Too bad I didn’t have an invisibility spell. Wonder if they’d have noticed an owl?
With muscles bunched, I was ready to leap from the chopper when a wave of power swept across the helipad. An Alpha werewolf, probably the Italian Alpha, was in the building. Anger–no, make that rage–coursed through the air. One very pissed-off Alpha was on the premises and a lone witch was not what he needed to see.
Chapter 2
Lucas
The sharp smell of antiseptic assaulted my nose and bright light needled my eyes. My mouth tasted like cotton and what the hell was wrong with my leg? Had a train hit me?
“Lucas? Can you hear me?” The worried words of my father rattled in my head. Why didn’t painkillers work on wolves?
“Turn the lights down, Josef. They’re blinding him,” my mother chimed in her feathery soft voice. “Lucas, you’re in the hospital. Your father and I are here.”

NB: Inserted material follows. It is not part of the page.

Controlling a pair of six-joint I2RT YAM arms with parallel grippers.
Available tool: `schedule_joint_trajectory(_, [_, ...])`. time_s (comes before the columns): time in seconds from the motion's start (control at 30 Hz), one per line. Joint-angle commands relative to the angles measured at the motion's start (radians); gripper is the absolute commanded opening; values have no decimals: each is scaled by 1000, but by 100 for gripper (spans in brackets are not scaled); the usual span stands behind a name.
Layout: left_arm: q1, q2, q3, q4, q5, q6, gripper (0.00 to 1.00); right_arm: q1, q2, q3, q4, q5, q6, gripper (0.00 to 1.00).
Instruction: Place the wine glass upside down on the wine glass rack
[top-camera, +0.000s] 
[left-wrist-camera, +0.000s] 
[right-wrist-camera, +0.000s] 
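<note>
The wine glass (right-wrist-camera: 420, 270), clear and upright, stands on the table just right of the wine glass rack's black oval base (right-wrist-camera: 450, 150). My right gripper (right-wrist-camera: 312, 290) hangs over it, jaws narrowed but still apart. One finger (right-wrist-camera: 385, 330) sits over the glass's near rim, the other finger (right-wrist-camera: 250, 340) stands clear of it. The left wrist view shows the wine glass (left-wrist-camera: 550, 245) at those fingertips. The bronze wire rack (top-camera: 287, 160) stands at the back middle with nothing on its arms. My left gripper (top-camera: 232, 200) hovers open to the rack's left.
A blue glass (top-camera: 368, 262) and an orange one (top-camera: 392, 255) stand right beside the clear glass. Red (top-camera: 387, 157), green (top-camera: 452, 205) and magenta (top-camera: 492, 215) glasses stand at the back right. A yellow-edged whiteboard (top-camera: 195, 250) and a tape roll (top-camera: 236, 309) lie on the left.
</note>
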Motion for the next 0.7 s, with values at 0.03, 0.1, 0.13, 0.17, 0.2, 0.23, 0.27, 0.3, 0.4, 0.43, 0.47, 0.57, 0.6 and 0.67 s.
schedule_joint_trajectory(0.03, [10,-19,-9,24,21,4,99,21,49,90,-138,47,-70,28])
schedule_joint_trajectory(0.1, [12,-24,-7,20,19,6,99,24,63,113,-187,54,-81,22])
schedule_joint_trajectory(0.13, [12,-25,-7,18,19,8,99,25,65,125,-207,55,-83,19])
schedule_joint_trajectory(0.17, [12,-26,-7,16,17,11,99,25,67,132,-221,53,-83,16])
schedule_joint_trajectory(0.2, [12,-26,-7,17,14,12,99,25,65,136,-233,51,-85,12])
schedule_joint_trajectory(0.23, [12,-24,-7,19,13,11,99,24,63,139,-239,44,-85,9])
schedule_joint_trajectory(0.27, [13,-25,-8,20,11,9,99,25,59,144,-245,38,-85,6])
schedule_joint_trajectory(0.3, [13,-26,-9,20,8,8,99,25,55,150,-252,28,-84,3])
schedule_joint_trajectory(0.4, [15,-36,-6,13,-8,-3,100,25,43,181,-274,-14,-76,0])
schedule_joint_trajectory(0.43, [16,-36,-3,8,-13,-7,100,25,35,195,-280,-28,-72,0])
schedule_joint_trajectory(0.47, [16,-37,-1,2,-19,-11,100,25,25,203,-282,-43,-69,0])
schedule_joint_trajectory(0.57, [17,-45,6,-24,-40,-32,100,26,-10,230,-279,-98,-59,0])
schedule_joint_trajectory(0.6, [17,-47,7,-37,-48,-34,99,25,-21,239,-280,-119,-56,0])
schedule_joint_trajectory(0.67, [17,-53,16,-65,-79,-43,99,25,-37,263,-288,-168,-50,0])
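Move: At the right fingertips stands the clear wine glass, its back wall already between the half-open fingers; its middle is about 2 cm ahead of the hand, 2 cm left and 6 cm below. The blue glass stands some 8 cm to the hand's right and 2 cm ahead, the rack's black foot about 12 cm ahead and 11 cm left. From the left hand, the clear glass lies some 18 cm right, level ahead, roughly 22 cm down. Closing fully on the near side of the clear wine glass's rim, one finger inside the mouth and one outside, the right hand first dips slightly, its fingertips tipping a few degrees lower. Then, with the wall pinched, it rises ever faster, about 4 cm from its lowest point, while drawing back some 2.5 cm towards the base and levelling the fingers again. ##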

The fuzzy figures of my parents standing over me came into focus.
“Tell us what happened.”
“Oh, Josef, please let the boy wake up before you interrogate him,” my mother snapped. Only she could get away with talking to the Alpha of the Italian Pack in such a manner.
“Gemma, I am only trying to determine what course of action I should take.”
“Hey, Mom.”
My mother leaned down and smiled. “Oh, honey, we were so worried.”
“What happened?” my father demanded as he moved to the foot of my bed.
“I crashed my bike.”
Josef Benelli slammed his hands on the bed railing. “Why were you on the mountain road?”
And here we go.
“I’d been to see Tristyn.”
Not what he wanted to hear.
My father snorted and rubbed his temples. “Why were you not with your mate?”
I tried to sit up but stopped abruptly as sharp pain slashed across my side. “Tessa is not my mate.”
“You are to be joined at the next full moon,” Mom said as she perched on the chair beside my bed. “The Alpha has declared as such.”
I lolled my head in the pillow. “I can’t have a conversation with Tessa without it ending in a fight. How could I possibly take her as my wife?” I meant the question rhetorically but my father answered.
“You do not need to talk to her. You need to bed her and produce offspring for the life of the pack.”
Now I knew why he and Mom fought all the time. My father wasn’t exactly up on modern thinking.
“Is that why you went to see Tristyn, because you’re worried about your impending mating?” My mother’s brows knitted, her gaze darting from me to my father.